Neonatal necrotizing enterocolitis attenuates adult asthma via eosinophil ferroptosis

Abstract

Background: Necrotizing enterocolitis (NEC) is a severe gastrointestinal disorder primarily affecting preterm infants. Early-life exposure to NEC may influence asthma severity in adulthood through various mechanisms, yet significant research gaps remain in animal model studies of this relationship. This study aims to elucidate preliminary findings that early NEC exposure may attenuate subsequent asthma-related inflammation via animal models and proposes eosinophil ferroptosis as a potential mechanism underlying this effect.

Methods: NEC was induced in neonatal C57/BL6 mice, followed by ovalbumin (OVA)-sensitized asthma model induction in adulthood. Comprehensive evaluations were performed using lung histopathology, immune cell profiling, lipidomics, and transcriptomics. Transmission electron microscopy, lipid peroxidation assays, and ferroptosis-related protein expression analyses were employed to validate eosinophil ferroptosis. Ferroptosis modulators were tested in NEC/asthma mice. Ferroptosis activator/inhibitor-pretreated eosinophils were infused into asthmatic mice lungs through bronchial instillation to assess their impact on asthma severity in vivo.

Results: NEC-exposed mice exhibited alveolar simplification and inflammatory exudation as primary lung pathological changes. Persistent lipid metabolic dysregulation and reduced pulmonary eosinophils were observed in NEC-exposed mice, persisting into adulthood asthma. In adult asthma models, NEC pretreatment significantly alleviated airway inflammation, mucus secretion, and collagen deposition. NEC exerted protective effects by inducing eosinophil ferroptosis, characterized by mitochondrial atrophy, elevated lipid peroxidation, and altered ferroptosis-related protein expression. Transcriptomic analysis revealed downregulated inflammatory pathway genes and upregulated cilia motility-related genes in NEC-exposed asthmatic mice. Ferroptosis inhibitors significantly suppressed intestinal inflammation in NEC and pulmonary inflammation in asthmatic mice, while inhibiting eosinophil ferroptosis. Conversely, ferroptosis activators exacerbated both intestinal and pulmonary inflammation and eosinophil ferroptosis. Eosinophils pretreated with ferroptosis activators, when reinfused into asthmatic mice, synergized with dexamethasone to reduce asthma airway inflammation severity.
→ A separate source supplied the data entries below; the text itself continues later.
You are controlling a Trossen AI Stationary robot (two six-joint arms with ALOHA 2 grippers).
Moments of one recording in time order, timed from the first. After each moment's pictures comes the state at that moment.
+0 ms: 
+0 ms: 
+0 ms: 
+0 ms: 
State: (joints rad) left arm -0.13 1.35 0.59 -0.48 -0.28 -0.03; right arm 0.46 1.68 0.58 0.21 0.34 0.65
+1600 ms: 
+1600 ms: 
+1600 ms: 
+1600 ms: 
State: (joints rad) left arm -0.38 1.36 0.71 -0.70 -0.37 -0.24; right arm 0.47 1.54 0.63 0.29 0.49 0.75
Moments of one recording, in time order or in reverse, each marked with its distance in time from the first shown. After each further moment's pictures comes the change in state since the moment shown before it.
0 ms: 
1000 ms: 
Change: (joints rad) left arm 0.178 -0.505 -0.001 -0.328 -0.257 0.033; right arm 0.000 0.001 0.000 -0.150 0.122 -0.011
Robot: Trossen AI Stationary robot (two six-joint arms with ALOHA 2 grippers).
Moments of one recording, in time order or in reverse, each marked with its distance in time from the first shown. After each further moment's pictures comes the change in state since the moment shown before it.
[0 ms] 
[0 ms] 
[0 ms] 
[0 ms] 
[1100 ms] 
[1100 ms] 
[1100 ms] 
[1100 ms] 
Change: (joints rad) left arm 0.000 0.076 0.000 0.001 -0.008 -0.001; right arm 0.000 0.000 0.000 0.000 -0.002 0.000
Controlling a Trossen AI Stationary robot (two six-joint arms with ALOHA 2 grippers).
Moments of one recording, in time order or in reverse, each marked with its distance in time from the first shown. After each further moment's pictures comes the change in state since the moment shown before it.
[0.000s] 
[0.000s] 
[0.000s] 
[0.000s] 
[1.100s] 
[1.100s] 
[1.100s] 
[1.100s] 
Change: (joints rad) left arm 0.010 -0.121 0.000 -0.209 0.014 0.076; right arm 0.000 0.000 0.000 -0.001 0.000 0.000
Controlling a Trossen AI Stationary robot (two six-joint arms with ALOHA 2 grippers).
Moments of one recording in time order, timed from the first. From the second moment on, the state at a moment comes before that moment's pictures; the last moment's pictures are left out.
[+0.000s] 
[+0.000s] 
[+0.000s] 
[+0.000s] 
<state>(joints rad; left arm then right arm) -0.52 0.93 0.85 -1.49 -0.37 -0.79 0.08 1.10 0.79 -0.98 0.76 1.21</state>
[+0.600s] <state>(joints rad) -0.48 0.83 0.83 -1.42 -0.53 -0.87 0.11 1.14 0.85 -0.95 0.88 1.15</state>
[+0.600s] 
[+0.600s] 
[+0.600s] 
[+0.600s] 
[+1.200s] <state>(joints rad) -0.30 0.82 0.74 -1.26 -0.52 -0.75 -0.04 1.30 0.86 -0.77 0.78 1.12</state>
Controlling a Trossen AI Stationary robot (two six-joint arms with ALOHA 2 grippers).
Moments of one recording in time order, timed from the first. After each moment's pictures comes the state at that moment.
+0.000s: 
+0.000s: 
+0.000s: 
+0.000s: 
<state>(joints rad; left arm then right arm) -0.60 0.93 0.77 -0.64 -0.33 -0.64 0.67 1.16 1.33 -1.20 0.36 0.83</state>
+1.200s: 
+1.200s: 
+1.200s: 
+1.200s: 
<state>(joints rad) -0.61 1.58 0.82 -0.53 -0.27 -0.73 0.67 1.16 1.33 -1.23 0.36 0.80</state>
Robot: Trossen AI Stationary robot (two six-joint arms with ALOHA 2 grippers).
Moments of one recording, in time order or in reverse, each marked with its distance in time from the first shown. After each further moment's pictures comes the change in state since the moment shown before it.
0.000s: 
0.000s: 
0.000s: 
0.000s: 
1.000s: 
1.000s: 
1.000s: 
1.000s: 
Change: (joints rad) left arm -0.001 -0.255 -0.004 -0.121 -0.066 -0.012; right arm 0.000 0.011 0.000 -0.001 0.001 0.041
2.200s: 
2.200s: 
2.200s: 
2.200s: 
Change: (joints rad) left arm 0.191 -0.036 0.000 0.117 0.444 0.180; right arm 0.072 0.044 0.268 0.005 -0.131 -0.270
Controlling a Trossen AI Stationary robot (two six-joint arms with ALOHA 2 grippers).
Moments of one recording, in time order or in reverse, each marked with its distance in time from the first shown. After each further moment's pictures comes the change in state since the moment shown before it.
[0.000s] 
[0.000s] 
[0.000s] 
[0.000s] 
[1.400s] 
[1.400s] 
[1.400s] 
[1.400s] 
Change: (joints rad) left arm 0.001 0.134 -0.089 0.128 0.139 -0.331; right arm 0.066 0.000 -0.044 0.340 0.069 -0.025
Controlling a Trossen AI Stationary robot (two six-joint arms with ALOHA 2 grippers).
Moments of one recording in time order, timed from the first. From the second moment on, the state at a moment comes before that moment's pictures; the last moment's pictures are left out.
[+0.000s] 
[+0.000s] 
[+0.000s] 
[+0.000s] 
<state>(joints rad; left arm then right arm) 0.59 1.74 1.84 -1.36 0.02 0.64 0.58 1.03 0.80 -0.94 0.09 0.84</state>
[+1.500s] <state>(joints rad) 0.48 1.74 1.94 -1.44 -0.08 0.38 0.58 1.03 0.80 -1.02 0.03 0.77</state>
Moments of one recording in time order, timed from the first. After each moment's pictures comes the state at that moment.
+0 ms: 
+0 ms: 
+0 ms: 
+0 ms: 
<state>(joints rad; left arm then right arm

Conclusion: Early NEC exposure may attenuate asthma severity by triggering eosinophil ferroptosis. This study is the first to propose ferroptosis as a potential link between NEC and asthma alleviation, with causality further validated using ferroptosis modulators and eosinophil-specific ferroptosis regulation experiments. These findings establish a mechanistic framework, providing theoretical support for exploring eosinophil ferroptosis as a new therapeutic target for asthma.

Keywords: Asthma; Eosinophil; Ferroptosis; Necrotizing enterocolitis.